> **WORK REQUIRED**
Although the entries contain pictures, the copy should hold only their exact text.

MATERIAL FOR THIS TASK Start Marker

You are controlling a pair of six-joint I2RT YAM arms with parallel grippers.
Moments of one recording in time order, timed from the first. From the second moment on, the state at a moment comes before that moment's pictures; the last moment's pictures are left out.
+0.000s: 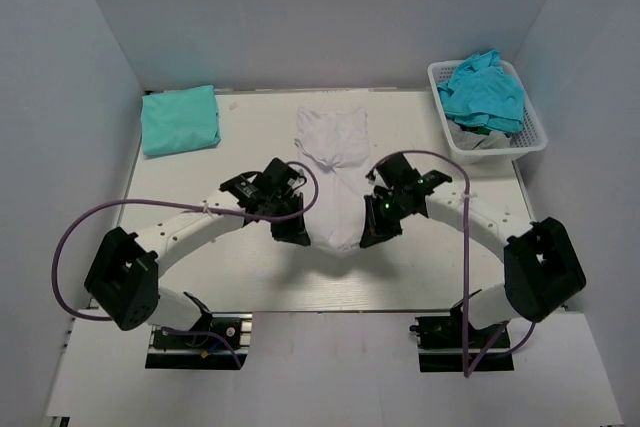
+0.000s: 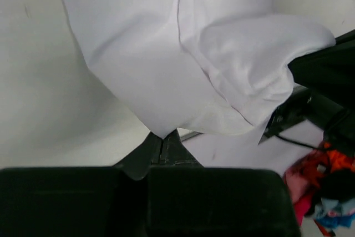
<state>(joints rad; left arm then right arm) -0.72 1.40 0.98 -0.68 0.27 -0.75 0.61 1.43 0.92 -0.72 -0.44 0.49</state>
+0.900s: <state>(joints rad) -0.51 1.90 1.50 -0.66 0.07 -0.63 0.37 1.97 1.64 -0.82 -0.40 0.36</state>
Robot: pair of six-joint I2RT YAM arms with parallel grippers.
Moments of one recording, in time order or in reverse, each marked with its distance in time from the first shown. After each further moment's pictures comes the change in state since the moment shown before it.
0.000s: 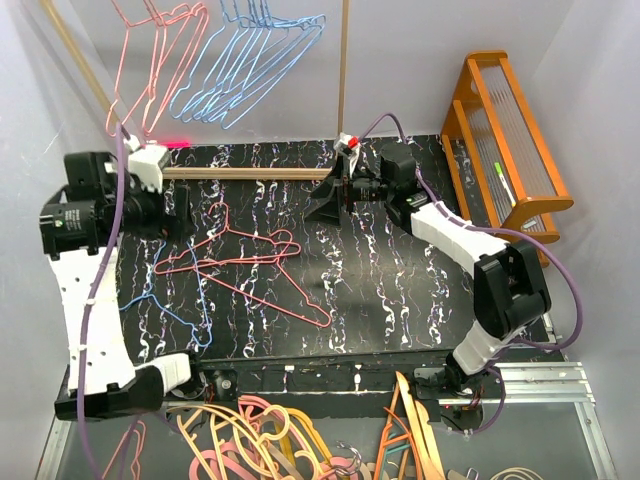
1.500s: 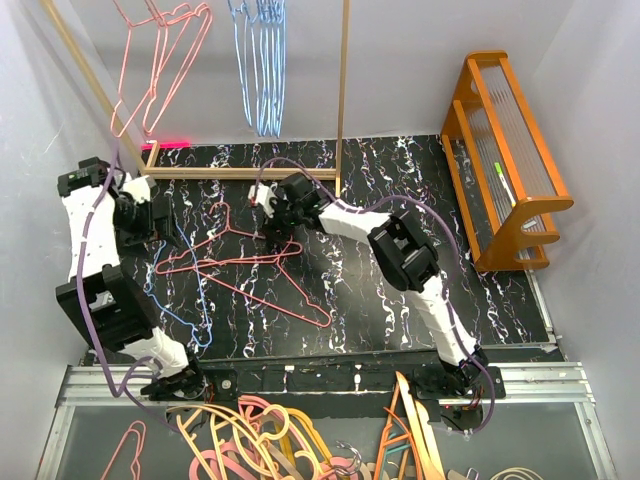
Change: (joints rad) left arm 0.290 0.364 -0.255 -0.023 0.044 -0.084; right arm 0.281 0.779 0.661 -0.441 0.559 -0.705
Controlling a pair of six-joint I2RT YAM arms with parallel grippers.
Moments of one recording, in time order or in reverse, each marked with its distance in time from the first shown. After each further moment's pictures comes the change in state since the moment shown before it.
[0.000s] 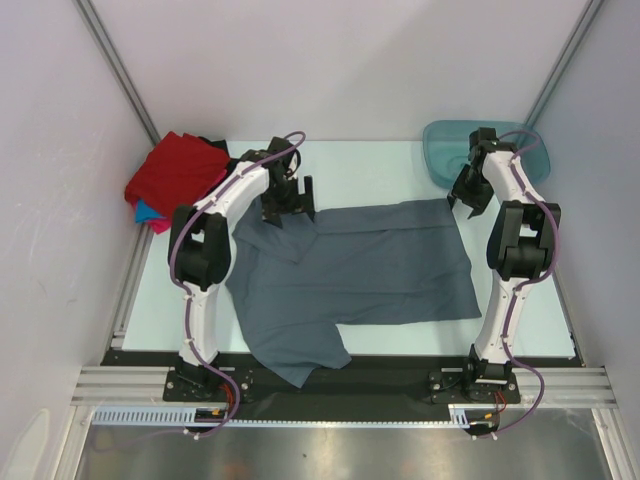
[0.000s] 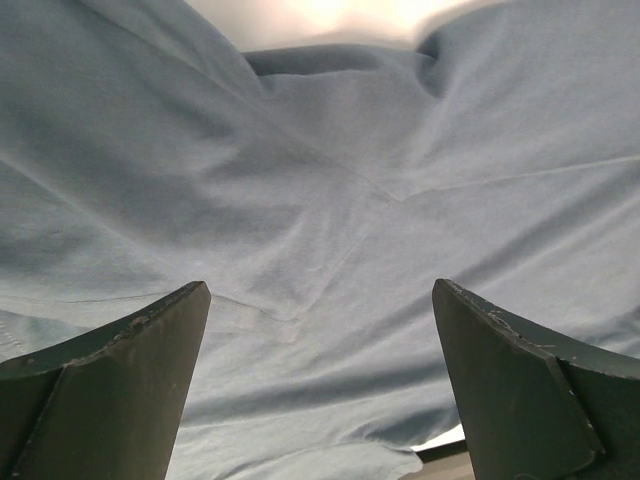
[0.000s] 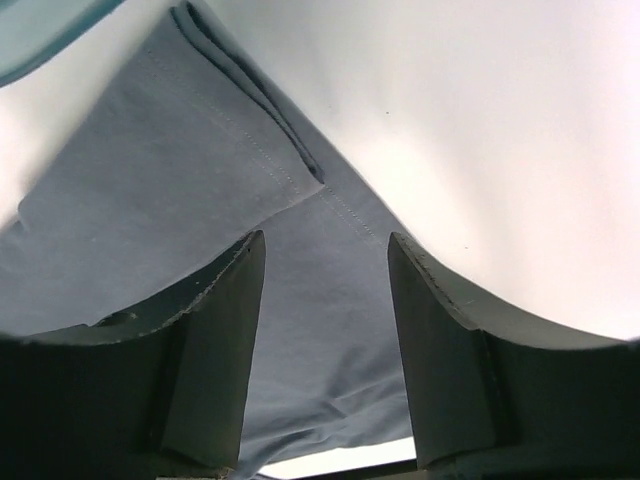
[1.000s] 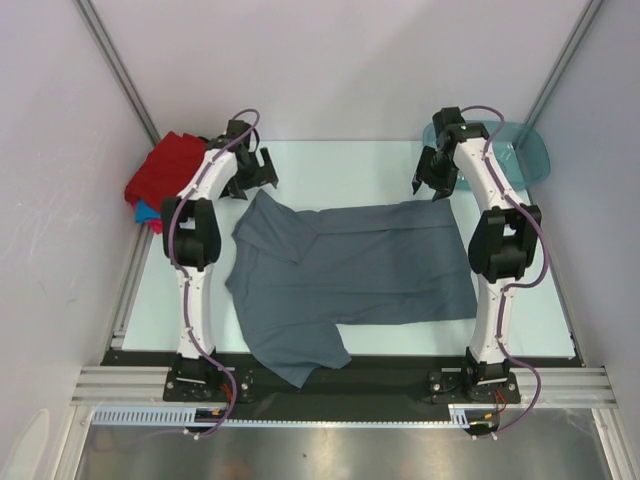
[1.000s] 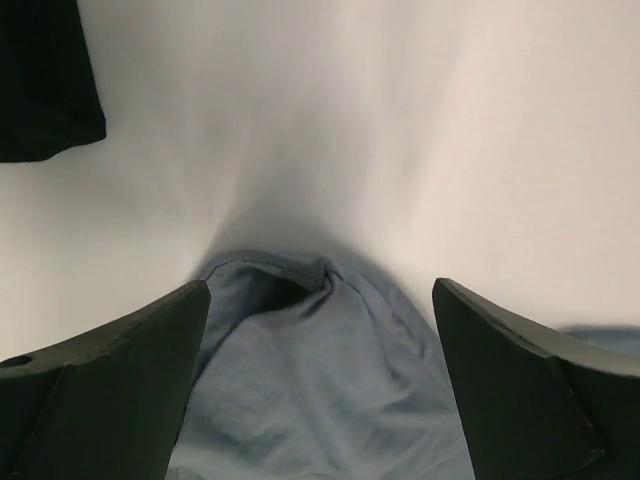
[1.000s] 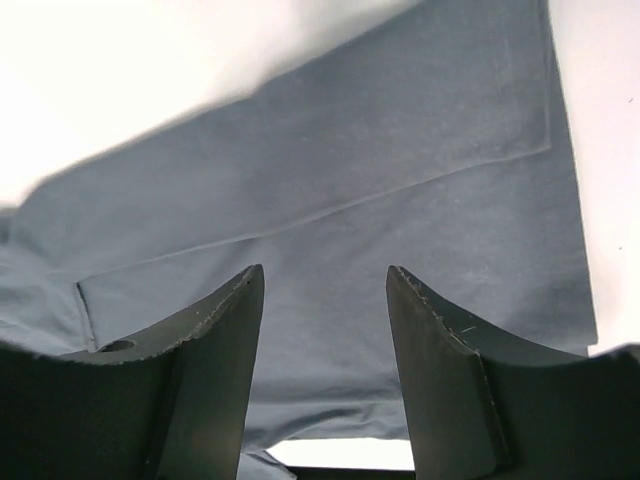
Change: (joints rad) left arm 0.235 0.206 0.259 0.111 -0.132 -0.013; right arm 0.195 0.000 0.206 -0.129 -0.121 -0.031
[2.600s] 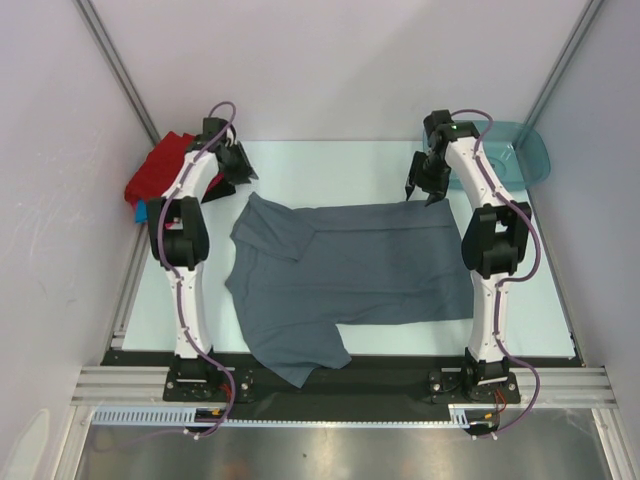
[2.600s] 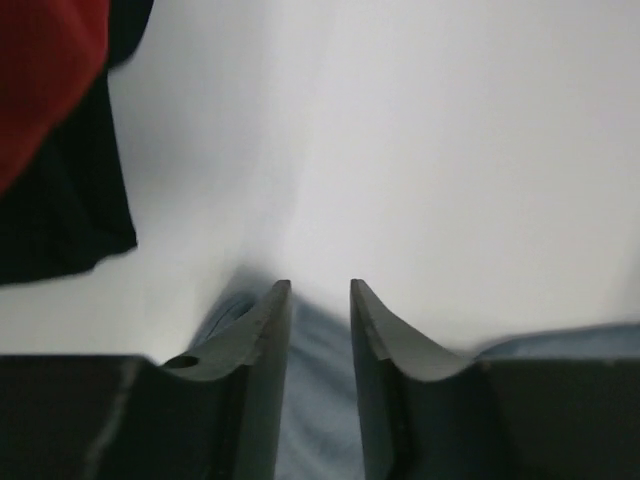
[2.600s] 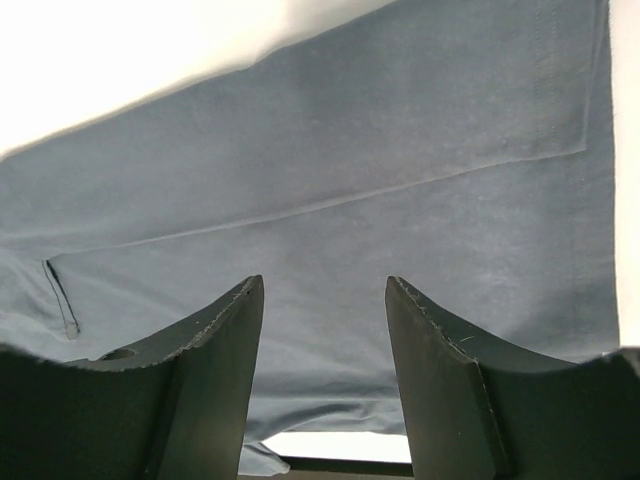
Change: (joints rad) left arm 0.109 -0.015 -0.068 0.192 0.196 0.003; right arm 0.031 0.069 0.078 -0.077 -0.037 -0.020
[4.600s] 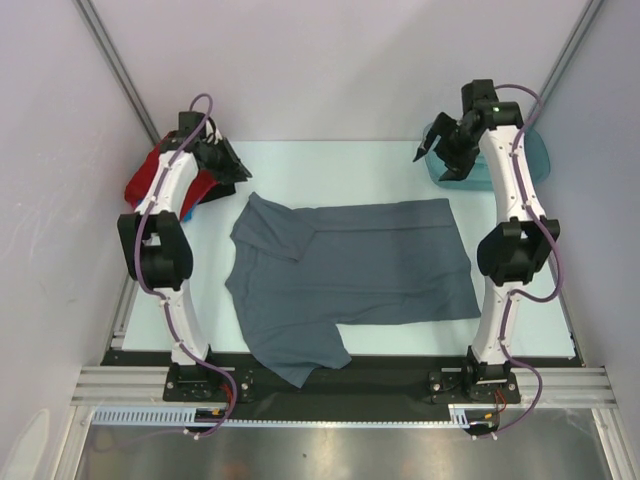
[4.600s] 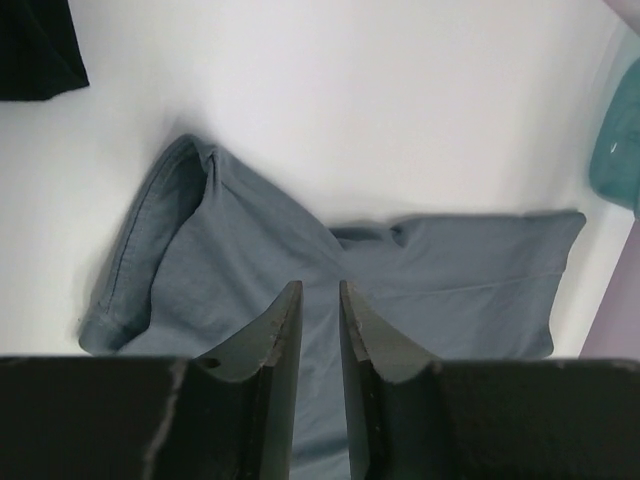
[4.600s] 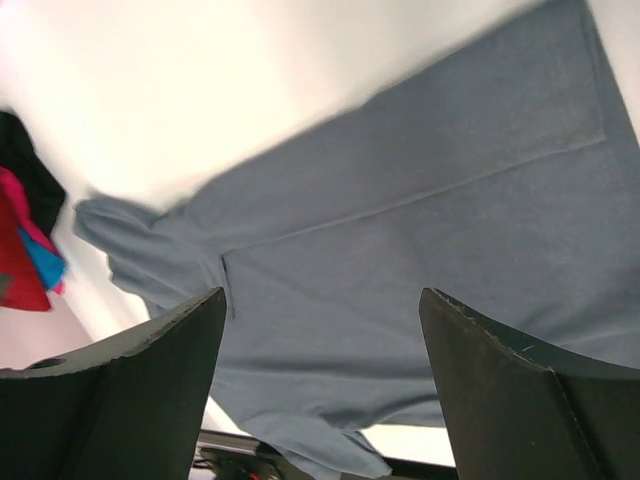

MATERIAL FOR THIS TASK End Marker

> **THE COMPLETED TASK**
You are controlling a pair of six-joint I2RT YAM arms with parallel grippers.
Moments of one recording in time order, timed from the first. From the second moment on, the state at a moment comes before that moment's pictures; the last moment's pictures are left out.
+0.000s: 
+0.000s: 
<state>(joints rad; left arm then right arm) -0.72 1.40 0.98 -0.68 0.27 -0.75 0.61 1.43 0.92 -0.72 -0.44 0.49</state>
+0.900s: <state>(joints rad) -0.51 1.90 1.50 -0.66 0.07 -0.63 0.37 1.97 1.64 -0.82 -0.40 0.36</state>
Robot: pair of six-joint I2RT YAM arms with parallel grippers.
Moments of one recording, in time order or in reverse, each marked with its distance in time from the first shown. After each further moment's pictures comes the change in state since the moment shown before it.
0.000s: 
1.500s: 
Change: (joints rad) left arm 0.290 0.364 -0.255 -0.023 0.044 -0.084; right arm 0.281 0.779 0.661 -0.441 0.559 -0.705
Controlling a pair of six-joint I2RT YAM arms with parallel grippers.
Moments of one recording, in time order or in reverse, each marked with its distance in time from the first shown. After each further moment's pictures comes the change in state since the moment shown before it.
[0.000s] 
[0.000s] 
[0.000s] 
[1.000s] 
[1.000s] 
[1.000s] 
Change: (joints rad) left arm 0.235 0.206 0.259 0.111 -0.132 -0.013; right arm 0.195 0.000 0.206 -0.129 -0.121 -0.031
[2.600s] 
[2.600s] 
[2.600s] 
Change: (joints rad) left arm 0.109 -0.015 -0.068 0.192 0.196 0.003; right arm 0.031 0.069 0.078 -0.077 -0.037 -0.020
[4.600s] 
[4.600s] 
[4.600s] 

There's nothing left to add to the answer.